→ TASK REQUIREMENTS: Every word of the data must be reproduced in your reply exactly.

→ Records from a dataset:

┌──

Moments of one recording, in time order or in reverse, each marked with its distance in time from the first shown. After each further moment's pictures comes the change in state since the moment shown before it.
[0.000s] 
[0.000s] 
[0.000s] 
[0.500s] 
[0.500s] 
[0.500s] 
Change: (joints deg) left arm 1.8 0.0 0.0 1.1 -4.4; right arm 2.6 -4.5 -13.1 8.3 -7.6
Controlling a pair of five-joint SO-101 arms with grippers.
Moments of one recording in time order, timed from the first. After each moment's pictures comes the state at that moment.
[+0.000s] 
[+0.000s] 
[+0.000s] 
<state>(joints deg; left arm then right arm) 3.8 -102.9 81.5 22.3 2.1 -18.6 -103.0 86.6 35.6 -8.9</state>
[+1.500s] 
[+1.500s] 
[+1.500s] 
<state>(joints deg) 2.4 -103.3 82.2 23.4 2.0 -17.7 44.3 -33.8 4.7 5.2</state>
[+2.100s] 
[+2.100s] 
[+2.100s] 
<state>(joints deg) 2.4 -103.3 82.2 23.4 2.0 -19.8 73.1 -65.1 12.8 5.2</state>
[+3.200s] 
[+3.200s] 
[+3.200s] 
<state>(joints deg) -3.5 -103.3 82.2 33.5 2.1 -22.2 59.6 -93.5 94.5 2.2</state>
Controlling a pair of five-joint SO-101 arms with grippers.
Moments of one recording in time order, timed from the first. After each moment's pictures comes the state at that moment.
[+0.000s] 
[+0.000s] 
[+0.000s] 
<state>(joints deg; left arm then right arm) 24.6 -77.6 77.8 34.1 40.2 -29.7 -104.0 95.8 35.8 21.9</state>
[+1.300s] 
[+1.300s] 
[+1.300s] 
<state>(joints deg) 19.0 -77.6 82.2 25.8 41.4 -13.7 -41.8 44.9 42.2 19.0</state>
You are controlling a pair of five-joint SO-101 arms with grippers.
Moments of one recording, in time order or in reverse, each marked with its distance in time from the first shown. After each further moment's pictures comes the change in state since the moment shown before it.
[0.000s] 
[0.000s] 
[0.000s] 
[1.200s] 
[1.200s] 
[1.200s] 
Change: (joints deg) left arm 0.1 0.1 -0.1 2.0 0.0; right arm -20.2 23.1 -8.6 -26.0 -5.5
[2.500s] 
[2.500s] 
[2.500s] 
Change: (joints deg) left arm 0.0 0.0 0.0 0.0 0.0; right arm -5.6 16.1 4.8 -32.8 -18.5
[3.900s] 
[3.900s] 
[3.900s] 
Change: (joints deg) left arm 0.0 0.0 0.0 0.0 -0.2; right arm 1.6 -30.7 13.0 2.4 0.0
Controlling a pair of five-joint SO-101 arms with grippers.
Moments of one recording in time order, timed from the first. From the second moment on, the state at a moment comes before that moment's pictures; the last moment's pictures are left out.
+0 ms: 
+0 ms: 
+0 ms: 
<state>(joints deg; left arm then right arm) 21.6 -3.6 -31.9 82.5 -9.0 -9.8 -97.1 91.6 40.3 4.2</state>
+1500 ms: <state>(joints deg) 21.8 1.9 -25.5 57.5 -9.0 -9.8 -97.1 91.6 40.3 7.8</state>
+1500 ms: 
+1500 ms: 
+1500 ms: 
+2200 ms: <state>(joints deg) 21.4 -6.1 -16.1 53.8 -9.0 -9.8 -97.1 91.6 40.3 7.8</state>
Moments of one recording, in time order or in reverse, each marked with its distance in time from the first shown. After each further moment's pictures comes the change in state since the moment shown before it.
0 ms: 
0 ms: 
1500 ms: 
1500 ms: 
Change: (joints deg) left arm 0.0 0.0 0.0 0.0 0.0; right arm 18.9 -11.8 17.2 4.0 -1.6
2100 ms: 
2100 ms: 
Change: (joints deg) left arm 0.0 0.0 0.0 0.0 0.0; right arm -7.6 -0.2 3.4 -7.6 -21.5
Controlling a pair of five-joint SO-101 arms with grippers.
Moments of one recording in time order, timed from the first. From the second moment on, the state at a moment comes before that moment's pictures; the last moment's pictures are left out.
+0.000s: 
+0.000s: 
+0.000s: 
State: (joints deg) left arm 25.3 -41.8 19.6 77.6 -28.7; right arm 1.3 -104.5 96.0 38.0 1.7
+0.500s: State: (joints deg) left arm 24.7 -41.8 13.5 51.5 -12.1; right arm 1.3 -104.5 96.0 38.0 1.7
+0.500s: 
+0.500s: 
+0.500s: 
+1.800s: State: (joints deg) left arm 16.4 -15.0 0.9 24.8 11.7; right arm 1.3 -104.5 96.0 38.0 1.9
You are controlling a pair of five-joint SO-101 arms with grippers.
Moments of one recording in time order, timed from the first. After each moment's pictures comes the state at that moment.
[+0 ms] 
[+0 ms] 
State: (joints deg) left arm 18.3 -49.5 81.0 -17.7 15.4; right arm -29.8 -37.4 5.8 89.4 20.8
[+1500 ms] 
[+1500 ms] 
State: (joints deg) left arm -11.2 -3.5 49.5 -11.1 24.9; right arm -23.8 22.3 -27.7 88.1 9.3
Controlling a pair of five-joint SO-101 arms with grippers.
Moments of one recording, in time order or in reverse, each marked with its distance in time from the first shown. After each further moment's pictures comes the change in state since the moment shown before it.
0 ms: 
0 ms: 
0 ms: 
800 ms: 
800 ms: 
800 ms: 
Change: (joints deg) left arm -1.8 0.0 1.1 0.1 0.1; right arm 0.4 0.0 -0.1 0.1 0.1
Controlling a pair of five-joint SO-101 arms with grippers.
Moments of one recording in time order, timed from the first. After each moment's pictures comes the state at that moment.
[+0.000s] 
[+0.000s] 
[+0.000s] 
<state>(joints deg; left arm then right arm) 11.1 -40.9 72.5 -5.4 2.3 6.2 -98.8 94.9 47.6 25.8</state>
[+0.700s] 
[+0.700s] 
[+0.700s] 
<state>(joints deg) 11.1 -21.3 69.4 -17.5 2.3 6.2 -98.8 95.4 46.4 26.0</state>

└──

→ YOUR RESPONSE:
Moments of one recording, in time order or in reverse, each marked with its distance in time from the first shown. After each further moment's pictures comes the change in state since the moment shown before it.
[0.000s] 
[0.000s] 
[0.000s] 
[0.500s] 
[0.500s] 
[0.500s] 
Change: (joints deg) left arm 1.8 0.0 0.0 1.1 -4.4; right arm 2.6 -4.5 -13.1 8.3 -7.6
Controlling a pair of five-joint SO-101 arms with grippers.
Moments of one recording in time order, timed from the first. After each moment's pictures comes the state at that moment.
[+0.000s] 
[+0.000s] 
[+0.000s] 
<state>(joints deg; left arm then right arm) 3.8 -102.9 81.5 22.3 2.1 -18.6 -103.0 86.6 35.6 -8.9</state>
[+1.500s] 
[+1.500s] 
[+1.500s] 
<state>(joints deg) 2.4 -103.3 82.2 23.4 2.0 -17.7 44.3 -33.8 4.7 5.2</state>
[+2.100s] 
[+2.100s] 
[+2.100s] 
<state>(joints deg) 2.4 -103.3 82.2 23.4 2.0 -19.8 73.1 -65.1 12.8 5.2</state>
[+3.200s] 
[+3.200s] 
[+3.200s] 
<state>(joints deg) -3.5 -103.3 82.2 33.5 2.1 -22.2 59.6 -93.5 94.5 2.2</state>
Controlling a pair of five-joint SO-101 arms with grippers.
Moments of one recording in time order, timed from the first. After each moment's pictures comes the state at that moment.
[+0.000s] 
[+0.000s] 
[+0.000s] 
<state>(joints deg; left arm then right arm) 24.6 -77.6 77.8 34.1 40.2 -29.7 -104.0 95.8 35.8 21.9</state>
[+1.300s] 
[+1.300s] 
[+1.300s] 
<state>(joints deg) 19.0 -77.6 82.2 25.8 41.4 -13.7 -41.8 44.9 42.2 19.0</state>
You are controlling a pair of five-joint SO-101 arms with grippers.
Moments of one recording, in time order or in reverse, each marked with its distance in time from the first shown. After each further moment's pictures comes the change in state since the moment shown before it.
[0.000s] 
[0.000s] 
[0.000s] 
[1.200s] 
[1.200s] 
[1.200s] 
Change: (joints deg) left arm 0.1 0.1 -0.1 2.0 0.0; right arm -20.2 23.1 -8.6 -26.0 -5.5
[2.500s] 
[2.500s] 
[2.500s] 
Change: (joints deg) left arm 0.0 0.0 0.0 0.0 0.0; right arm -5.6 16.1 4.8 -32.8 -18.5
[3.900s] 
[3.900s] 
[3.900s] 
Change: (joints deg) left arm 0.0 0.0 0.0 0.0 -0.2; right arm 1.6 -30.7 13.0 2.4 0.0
Controlling a pair of five-joint SO-101 arms with grippers.
Moments of one recording in time order, timed from the first. From the second moment on, the state at a moment comes before that moment's pictures; the last moment's pictures are left out.
+0 ms: 
+0 ms: 
+0 ms: 
<state>(joints deg; left arm then right arm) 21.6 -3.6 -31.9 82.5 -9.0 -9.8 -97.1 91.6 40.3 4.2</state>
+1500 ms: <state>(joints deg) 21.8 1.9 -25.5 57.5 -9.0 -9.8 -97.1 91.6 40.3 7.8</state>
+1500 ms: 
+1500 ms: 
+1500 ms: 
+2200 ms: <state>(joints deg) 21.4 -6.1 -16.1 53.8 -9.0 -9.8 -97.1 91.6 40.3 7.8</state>
Moments of one recording, in time order or in reverse, each marked with its distance in time from the first shown. After each further moment's pictures comes the change in state since the moment shown before it.
0 ms: 
0 ms: 
1500 ms: 
1500 ms: 
Change: (joints deg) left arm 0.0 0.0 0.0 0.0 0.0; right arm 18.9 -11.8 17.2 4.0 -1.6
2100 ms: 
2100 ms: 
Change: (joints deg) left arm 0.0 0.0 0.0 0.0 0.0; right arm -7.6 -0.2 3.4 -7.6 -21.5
Controlling a pair of five-joint SO-101 arms with grippers.
Moments of one recording in time order, timed from the first. From the second moment on, the state at a moment comes before that moment's pictures; the last moment's pictures are left out.
+0.000s: 
+0.000s: 
+0.000s: 
State: (joints deg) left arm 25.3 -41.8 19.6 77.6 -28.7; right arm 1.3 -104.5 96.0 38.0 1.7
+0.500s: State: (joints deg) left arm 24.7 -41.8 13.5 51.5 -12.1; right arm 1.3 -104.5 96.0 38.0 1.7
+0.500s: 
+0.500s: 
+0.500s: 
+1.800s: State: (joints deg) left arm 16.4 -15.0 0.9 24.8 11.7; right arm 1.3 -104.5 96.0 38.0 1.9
You are controlling a pair of five-joint SO-101 arms with grippers.
Moments of one recording in time order, timed from the first. After each moment's pictures comes the state at that moment.
[+0 ms] 
[+0 ms] 
State: (joints deg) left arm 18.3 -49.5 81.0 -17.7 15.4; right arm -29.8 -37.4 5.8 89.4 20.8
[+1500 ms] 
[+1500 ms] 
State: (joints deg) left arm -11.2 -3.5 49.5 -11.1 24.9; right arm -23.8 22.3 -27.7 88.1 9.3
Controlling a pair of five-joint SO-101 arms with grippers.
Moments of one recording, in time order or in reverse, each marked with its distance in time from the first shown. After each further moment's pictures comes the change in state since the moment shown before it.
0 ms: 
0 ms: 
0 ms: 
800 ms: 
800 ms: 
800 ms: 
Change: (joints deg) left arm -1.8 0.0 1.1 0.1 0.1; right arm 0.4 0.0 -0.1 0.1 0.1
Controlling a pair of five-joint SO-101 arms with grippers.
Moments of one recording in time order, timed from the first. After each moment's pictures comes the state at that moment.
[+0.000s] 
[+0.000s] 
[+0.000s] 
<state>(joints deg; left arm then right arm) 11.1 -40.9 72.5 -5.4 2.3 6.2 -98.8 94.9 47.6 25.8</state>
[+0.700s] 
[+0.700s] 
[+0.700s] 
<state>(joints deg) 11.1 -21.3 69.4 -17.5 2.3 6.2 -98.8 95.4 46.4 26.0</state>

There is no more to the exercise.